Determine the number of lines in the listing below in which the word "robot" is present, and state it without comment.

── Supplied data

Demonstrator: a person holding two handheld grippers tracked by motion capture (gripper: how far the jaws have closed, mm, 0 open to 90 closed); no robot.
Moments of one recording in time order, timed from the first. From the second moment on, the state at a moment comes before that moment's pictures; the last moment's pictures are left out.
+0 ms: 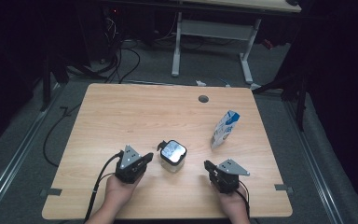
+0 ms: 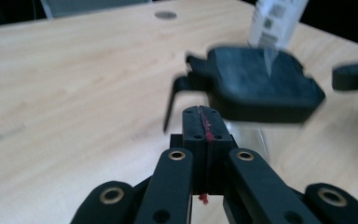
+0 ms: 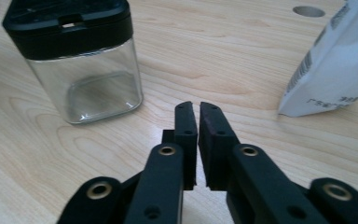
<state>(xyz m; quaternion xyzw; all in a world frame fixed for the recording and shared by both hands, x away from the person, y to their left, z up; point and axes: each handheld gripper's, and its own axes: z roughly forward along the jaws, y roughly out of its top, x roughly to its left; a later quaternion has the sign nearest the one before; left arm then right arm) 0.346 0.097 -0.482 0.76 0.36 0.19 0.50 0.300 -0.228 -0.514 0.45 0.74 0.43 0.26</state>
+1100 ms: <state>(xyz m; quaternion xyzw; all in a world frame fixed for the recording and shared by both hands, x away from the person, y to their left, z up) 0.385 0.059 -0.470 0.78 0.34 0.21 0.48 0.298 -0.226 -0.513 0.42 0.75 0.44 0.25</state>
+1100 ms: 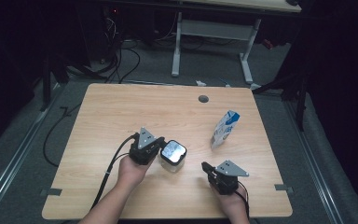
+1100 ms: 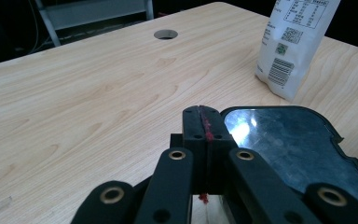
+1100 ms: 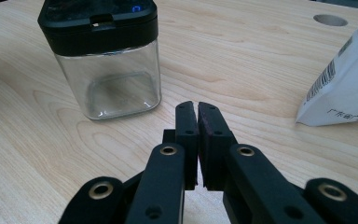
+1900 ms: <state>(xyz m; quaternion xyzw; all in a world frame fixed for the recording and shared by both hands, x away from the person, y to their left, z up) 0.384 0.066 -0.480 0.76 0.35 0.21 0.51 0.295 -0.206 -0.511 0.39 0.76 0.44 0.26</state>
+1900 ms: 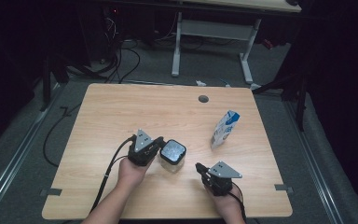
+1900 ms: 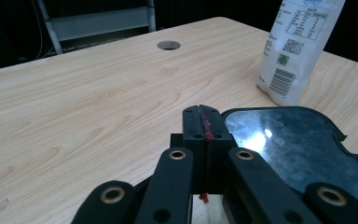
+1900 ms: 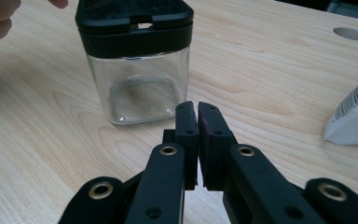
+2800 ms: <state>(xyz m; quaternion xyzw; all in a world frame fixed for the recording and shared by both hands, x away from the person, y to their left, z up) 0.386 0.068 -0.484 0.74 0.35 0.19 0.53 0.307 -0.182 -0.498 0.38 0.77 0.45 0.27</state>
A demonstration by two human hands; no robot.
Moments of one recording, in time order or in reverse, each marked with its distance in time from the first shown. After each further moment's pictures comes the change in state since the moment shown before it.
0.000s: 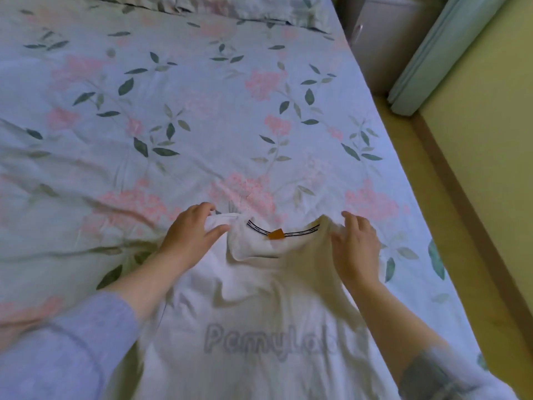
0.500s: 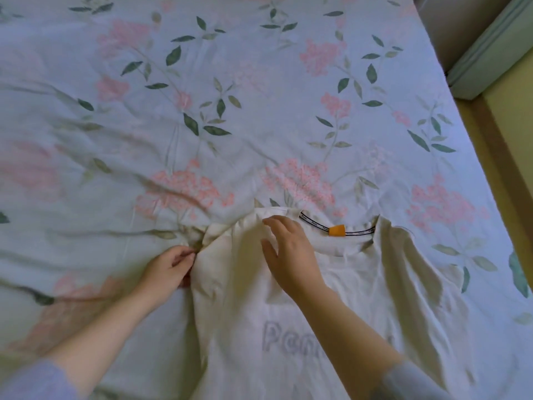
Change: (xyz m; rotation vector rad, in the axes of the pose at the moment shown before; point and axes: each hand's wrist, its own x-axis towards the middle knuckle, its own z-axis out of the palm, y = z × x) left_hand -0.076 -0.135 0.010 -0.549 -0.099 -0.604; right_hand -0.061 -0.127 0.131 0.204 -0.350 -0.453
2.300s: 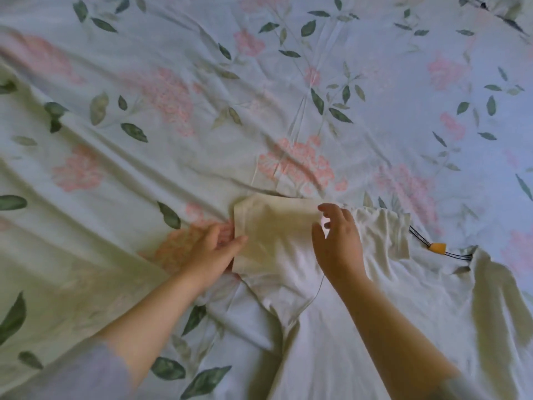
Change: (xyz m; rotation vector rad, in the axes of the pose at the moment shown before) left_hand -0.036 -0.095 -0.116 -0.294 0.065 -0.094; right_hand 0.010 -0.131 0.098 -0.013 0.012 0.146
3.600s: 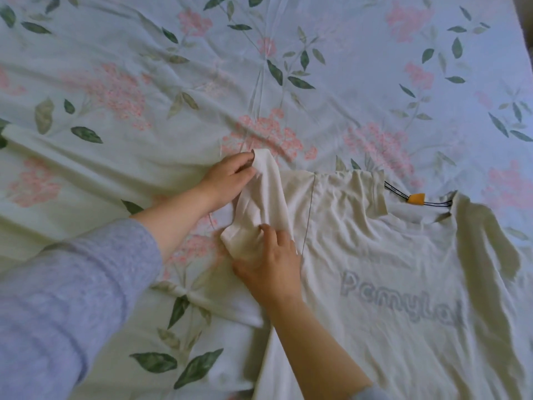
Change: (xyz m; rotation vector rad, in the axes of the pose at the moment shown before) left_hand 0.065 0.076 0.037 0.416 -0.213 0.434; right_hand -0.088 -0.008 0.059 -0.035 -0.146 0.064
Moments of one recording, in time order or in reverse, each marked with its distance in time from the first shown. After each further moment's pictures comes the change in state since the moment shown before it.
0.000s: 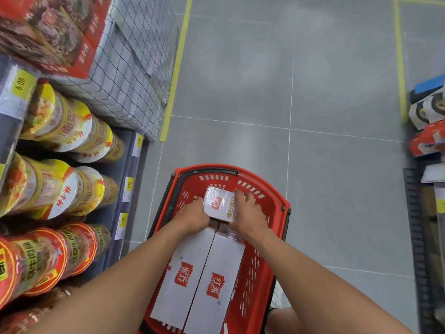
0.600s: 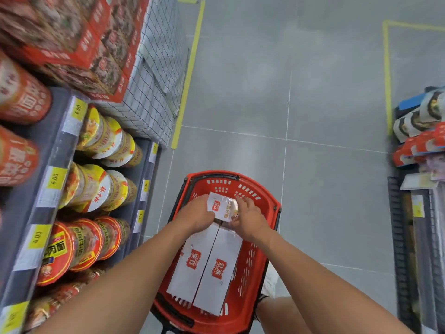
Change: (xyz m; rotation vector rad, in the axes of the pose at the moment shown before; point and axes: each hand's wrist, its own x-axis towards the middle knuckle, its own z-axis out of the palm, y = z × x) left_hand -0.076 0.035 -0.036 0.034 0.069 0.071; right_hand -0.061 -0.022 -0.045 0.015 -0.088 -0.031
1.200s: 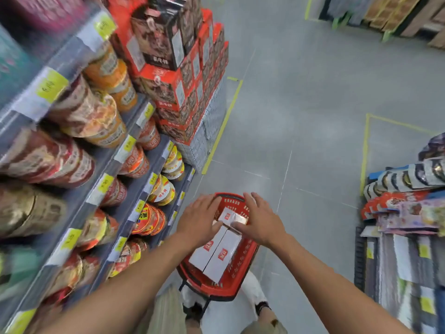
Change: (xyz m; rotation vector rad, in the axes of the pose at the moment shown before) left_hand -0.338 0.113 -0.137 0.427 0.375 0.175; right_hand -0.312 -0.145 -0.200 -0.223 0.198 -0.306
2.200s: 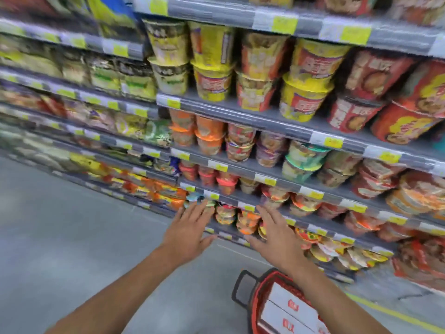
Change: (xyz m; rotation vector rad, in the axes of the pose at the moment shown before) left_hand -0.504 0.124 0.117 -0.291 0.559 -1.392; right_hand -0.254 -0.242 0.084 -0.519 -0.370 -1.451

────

Solution to this problem:
2